> _ABOUT THIS EXERCISE_:
Go through the records below and copy out every line that contains the word "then".

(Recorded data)
※ ※ ※

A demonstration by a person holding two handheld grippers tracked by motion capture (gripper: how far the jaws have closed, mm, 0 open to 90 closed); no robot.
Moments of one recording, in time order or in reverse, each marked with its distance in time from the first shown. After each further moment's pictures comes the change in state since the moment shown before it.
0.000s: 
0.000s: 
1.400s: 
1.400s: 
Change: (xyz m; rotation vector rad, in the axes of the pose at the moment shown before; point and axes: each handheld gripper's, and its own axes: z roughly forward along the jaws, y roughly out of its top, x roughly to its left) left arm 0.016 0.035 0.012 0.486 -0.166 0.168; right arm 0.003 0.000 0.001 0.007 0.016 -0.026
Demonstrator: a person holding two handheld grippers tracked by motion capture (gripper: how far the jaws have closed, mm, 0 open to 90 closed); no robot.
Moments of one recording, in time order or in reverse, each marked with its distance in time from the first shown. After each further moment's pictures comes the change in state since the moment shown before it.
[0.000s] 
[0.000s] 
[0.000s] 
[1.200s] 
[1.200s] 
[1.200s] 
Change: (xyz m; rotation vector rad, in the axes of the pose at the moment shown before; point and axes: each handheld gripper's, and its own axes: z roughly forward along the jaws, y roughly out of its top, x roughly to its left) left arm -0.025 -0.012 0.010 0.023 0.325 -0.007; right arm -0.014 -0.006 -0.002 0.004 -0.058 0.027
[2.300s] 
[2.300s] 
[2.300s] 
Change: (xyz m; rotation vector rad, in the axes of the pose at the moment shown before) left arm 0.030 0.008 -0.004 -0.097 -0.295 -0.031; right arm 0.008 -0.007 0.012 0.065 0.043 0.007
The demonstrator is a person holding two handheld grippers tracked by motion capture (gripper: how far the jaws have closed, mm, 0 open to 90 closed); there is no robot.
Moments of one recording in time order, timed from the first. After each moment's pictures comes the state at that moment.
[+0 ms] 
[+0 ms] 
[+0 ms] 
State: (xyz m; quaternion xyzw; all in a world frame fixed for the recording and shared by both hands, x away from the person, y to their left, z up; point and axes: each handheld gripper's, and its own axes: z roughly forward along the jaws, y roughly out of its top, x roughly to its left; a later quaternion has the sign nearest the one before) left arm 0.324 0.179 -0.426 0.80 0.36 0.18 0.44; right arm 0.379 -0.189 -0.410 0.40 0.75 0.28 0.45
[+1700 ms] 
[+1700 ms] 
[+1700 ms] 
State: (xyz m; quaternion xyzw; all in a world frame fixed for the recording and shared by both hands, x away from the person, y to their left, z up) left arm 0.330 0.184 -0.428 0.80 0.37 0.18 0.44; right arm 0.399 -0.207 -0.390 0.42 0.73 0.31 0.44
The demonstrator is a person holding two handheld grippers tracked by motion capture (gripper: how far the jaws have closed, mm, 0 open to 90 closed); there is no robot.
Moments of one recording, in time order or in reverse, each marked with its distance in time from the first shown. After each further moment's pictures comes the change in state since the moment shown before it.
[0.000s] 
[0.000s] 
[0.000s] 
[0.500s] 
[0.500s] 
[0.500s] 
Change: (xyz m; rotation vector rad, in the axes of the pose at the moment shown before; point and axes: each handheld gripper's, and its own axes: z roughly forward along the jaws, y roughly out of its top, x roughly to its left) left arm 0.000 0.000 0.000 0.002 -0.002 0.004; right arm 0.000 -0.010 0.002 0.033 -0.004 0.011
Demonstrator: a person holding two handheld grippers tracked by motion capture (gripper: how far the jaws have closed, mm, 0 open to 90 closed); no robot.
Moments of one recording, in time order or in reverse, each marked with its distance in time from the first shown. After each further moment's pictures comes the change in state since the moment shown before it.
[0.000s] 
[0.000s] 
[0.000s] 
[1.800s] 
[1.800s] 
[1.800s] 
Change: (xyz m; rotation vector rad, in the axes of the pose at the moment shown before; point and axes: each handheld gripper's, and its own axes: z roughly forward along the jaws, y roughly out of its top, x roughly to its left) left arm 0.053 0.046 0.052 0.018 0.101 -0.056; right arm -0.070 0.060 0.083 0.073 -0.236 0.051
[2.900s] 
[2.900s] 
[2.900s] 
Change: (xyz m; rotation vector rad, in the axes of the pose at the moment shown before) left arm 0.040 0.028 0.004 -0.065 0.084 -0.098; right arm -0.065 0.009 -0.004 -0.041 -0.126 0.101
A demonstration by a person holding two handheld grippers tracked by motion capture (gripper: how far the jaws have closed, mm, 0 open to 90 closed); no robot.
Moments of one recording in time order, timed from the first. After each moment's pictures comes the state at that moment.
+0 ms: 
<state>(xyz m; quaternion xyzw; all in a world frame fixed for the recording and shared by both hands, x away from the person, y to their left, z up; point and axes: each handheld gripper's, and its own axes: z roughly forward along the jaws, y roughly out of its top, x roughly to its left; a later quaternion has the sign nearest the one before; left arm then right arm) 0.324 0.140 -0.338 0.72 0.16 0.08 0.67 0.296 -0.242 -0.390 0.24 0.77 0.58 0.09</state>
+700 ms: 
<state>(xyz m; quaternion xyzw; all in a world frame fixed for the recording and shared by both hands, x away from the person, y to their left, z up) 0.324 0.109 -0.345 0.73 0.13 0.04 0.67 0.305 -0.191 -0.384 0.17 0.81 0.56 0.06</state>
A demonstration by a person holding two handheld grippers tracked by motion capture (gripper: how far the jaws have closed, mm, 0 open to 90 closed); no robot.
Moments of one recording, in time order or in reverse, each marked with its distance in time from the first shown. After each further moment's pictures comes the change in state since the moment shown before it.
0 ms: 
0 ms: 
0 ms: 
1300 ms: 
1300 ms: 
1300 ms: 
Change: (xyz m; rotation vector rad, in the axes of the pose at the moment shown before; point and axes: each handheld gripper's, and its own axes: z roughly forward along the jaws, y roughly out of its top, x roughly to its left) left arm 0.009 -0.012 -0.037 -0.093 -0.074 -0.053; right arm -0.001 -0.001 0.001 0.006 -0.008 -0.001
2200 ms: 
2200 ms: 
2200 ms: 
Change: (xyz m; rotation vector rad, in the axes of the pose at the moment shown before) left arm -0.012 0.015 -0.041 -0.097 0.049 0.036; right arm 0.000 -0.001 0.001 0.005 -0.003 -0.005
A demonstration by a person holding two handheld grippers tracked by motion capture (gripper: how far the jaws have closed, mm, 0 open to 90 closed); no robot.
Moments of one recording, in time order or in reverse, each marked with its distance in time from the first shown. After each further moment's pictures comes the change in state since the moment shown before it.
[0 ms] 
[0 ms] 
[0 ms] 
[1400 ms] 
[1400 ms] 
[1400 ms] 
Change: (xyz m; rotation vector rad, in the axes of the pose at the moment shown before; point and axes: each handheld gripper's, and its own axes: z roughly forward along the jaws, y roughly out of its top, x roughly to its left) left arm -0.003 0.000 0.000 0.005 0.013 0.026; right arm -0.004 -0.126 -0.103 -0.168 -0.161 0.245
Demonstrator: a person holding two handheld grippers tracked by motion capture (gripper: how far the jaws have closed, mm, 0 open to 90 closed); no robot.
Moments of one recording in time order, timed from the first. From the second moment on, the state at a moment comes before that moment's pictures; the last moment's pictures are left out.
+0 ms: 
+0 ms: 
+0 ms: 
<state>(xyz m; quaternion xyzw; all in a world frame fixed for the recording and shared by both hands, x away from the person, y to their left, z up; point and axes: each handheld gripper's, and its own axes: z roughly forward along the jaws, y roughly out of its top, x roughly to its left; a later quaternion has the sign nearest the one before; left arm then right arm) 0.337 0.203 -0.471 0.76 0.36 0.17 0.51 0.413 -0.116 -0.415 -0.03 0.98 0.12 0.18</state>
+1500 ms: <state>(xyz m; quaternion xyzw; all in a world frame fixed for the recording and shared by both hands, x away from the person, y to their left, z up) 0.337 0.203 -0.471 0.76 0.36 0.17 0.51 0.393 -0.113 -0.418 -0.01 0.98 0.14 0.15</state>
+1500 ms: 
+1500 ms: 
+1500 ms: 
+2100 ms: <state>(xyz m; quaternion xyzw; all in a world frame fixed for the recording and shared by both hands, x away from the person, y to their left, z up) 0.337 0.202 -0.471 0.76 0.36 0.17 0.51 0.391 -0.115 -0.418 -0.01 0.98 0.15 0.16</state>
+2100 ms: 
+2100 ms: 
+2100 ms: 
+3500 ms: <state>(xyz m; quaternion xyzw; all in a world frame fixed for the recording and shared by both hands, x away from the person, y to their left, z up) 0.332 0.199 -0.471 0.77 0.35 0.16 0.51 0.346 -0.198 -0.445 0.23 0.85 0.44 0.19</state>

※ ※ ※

> _RESULT OF THE EXERCISE_:
<state>(xyz m; quaternion xyzw; all in a world frame fixed for the recording and shared by both hands, x away from the person, y to their left, z up; point and axes: each handheld gripper's, and its own axes: z roughly forward along the jaws, y roughly out of its top, x roughly to its left; a later quaternion has the sign nearest the one before; left arm then right arm) 0.324 0.140 -0.338 0.72 0.16 0.08 0.67 0.296 -0.242 -0.390 0.24 0.77 0.58 0.09</state>
<state>(xyz m; quaternion xyzw; all in a world frame fixed for the recording and shared by both hands, x away from the person, y to their left, z up; point and axes: each handheld gripper's, and its own axes: z roughly forward along the jaws, y roughly out of its top, x roughly to its left; a later quaternion has the sign nearest the one before; left arm then right arm) 0.337 0.203 -0.471 0.76 0.36 0.17 0.51 0.413 -0.116 -0.415 -0.03 0.98 0.12 0.18</state>

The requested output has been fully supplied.